Say how many lines below have "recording" in them, giving the number alone.

=== Begin Enclosure ===

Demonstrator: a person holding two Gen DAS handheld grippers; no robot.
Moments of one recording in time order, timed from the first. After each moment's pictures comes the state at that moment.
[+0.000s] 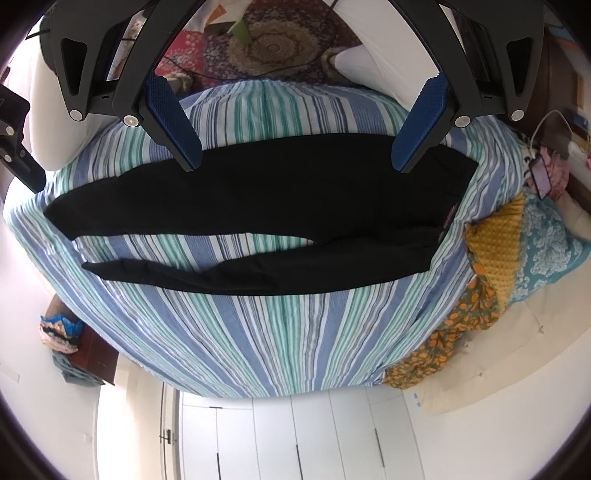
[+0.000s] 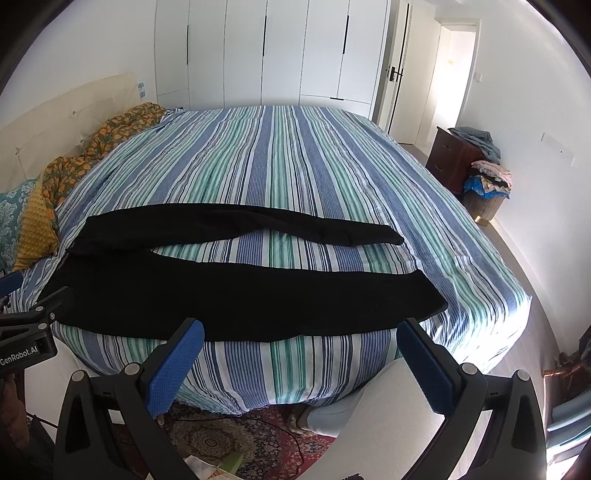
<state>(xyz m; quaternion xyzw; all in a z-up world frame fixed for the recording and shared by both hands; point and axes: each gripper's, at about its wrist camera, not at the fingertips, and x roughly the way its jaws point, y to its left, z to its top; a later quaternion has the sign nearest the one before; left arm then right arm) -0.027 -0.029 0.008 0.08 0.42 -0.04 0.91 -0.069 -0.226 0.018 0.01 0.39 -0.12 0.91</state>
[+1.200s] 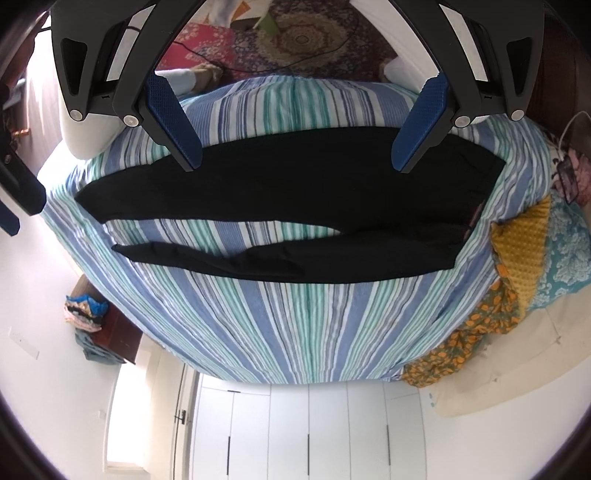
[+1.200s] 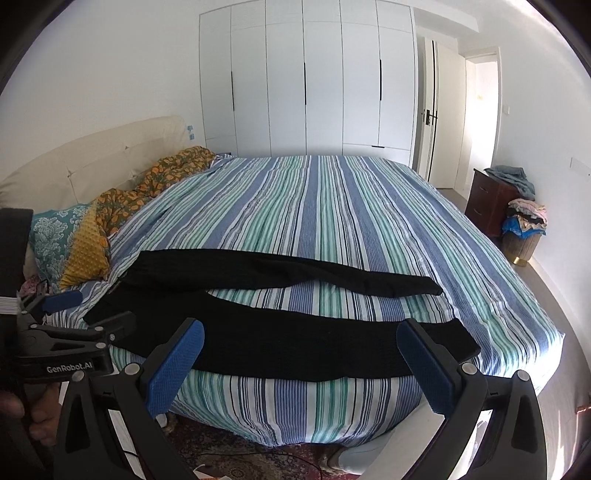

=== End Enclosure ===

• **Answer space**:
2